Communicators Who Call Themselves PR People; PR People Who Call Themselves Communicators

Thinking a little more about my post on the difference between measuring communication and measuring public relations (and yes, I know I spend too much time worrying about trifling semantics) I am struck by the fact that in our industry the people who are most likely to be practicing public relations are also most likely to call themselves corporate communicators, while those who practice mere communications eagerly embrace the term public relations.
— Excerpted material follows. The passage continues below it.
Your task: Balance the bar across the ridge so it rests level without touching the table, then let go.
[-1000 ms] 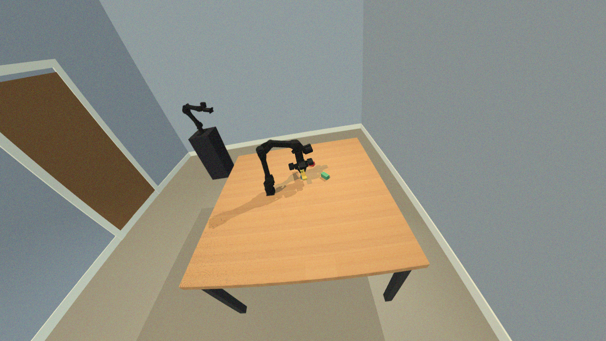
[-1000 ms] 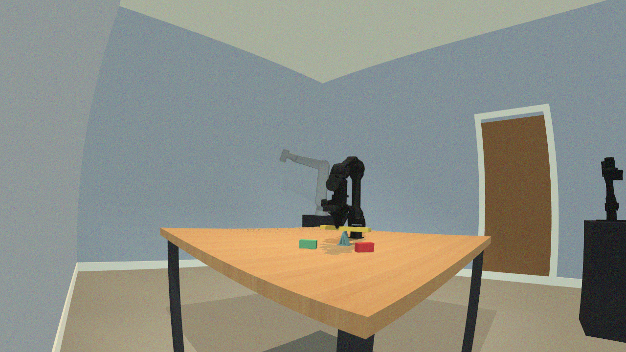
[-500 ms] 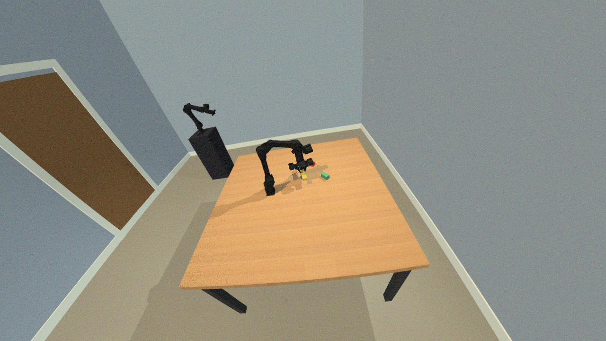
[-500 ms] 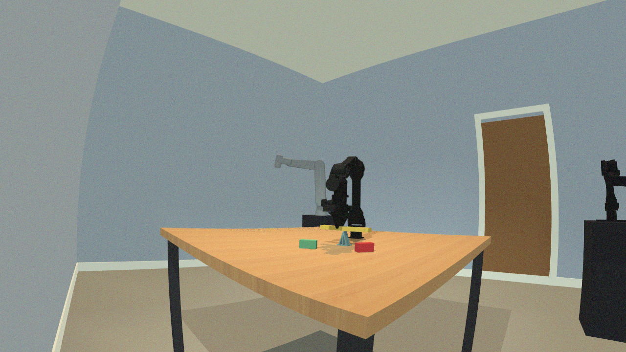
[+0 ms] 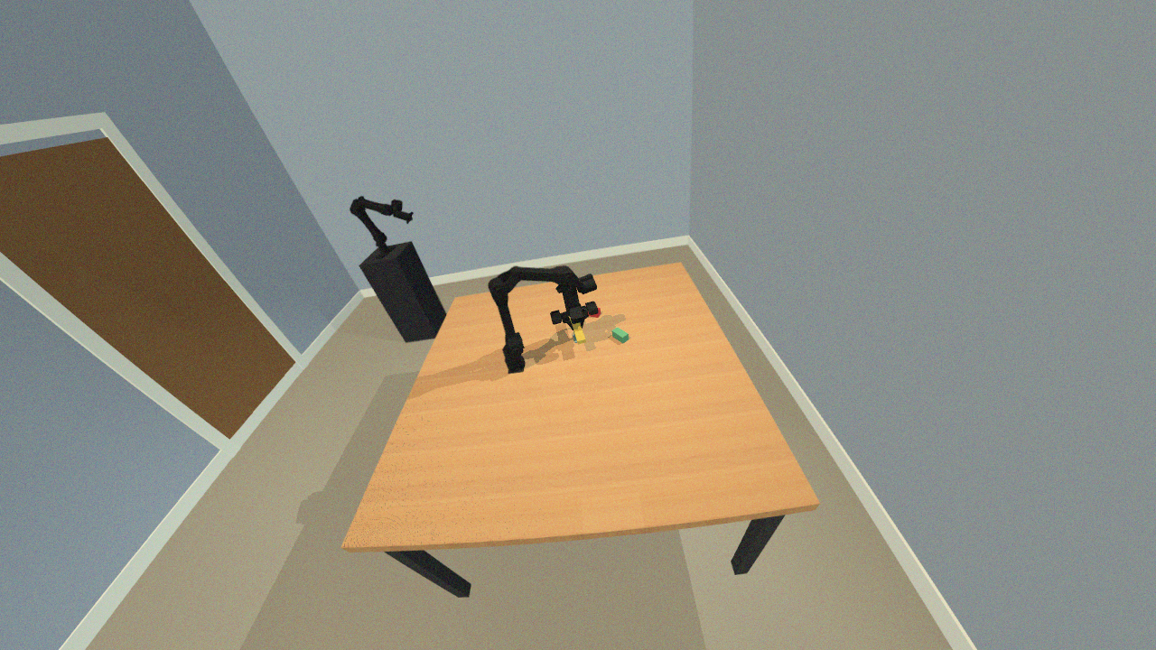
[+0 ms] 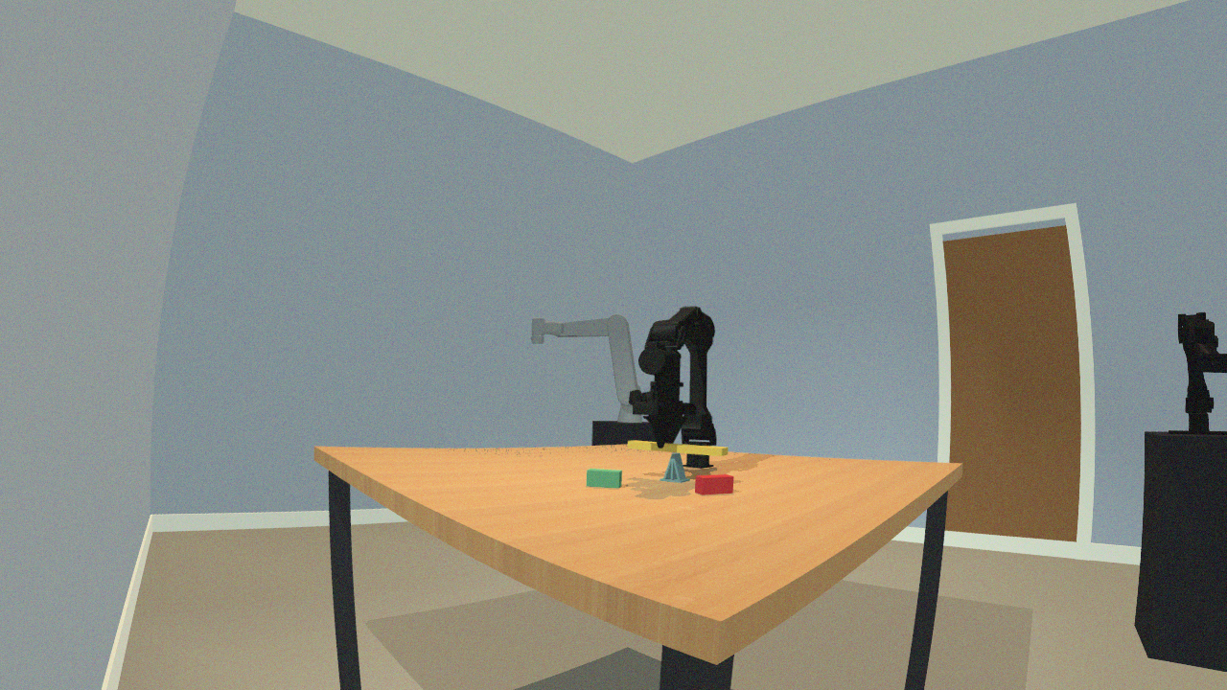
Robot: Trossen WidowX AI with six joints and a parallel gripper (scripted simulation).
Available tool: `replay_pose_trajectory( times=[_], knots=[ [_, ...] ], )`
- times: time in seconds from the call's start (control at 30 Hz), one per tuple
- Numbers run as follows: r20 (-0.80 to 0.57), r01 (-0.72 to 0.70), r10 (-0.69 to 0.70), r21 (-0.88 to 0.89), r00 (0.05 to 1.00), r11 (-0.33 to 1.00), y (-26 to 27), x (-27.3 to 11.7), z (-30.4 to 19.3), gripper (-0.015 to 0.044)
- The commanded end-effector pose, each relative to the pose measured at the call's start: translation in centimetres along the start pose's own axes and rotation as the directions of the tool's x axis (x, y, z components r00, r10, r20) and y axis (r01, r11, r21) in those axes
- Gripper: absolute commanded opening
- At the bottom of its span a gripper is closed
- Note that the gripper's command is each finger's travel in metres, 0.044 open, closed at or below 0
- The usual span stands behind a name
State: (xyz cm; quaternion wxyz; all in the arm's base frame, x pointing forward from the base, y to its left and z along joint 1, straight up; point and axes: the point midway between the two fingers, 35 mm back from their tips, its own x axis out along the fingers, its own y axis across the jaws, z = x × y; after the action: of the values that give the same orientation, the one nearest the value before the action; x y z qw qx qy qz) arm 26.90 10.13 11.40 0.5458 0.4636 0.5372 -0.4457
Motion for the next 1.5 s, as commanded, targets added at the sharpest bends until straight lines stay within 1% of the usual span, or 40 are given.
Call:
replay_pose_trajectory(
  times=[0.0,0.93,0.97,1.33,1.47],
  knots=[
    [0.000,0.000,0.000,0.000,1.000,1.000,0.00,0.00,0.00,0.0168],
    [0.000,0.000,0.000,0.000,1.000,1.000,0.00,0.00,0.00,0.0173],
    [0.000,0.000,0.000,0.000,1.000,1.000,0.00,0.00,0.00,0.0185],
    [0.000,0.000,0.000,0.000,1.000,1.000,0.00,0.00,0.00,0.0185],
    [0.000,0.000,0.000,0.000,1.000,1.000,0.00,0.00,0.00,0.0290]
  ],
)
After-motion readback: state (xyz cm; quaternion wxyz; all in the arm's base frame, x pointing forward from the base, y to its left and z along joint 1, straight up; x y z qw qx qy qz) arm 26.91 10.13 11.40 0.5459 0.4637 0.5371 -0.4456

Part of this stems from what appears to be genuine confusion about the terms: I have, in the past, received press releases from firms claiming that they are broadening their services beyond public relations to include marketing communications. It has always seemed obvious to me that marketing communications (typically, communicating with consumers) is a sub-set of public relations (building relationships between an audience and all its publics or stakeholders.

Whence the confusion?

The origin of the problem is that it has always been possible for anyone to hang out a shingle claiming to be offering public relations. Over the years, many of those who were in fact publicists, whose service offering began and ended with media relations, decided that public relations sounded better. So they started to claim to be public relations people, thus beginning the devaluation of the term public relations.

In response, many serious practitioners of genuine public relations--particularly within corporate America-- decided they needed a different term to describe what they did. So they cast about for an alternative term, and a majority of them settled on corporate communications. (The last time I looked at the membership roster of the Arthur W. Page Society, for example, I don't think there was a single senior in-house professional with the words "public relations" in his or her title. Someone will doubtless correct me if I am wrong.)

In addition to the desire to distance themselves from the publicists-pretending-to-be-PR-people, however, I wonder if there was not in fact some pressure inside corporations for the function to actually become corporate communications rather than public relations. Which is to say, I wonder whether most companies are not, in fact, far more comfortable communicating (by which I, and they, really mean disseminating their message) than they are relating?

That may have been the case 20 years ago, when the change in nomenclature took place. But it cannot be the case in the new social media age: communicating (at least the half of it that communications departments typically engage in: talking) is not a particularly useful skill. Relating is. Maybe it's time to reclaim the words "public relations" and, more importantly, the philosophical principles that underpin those words.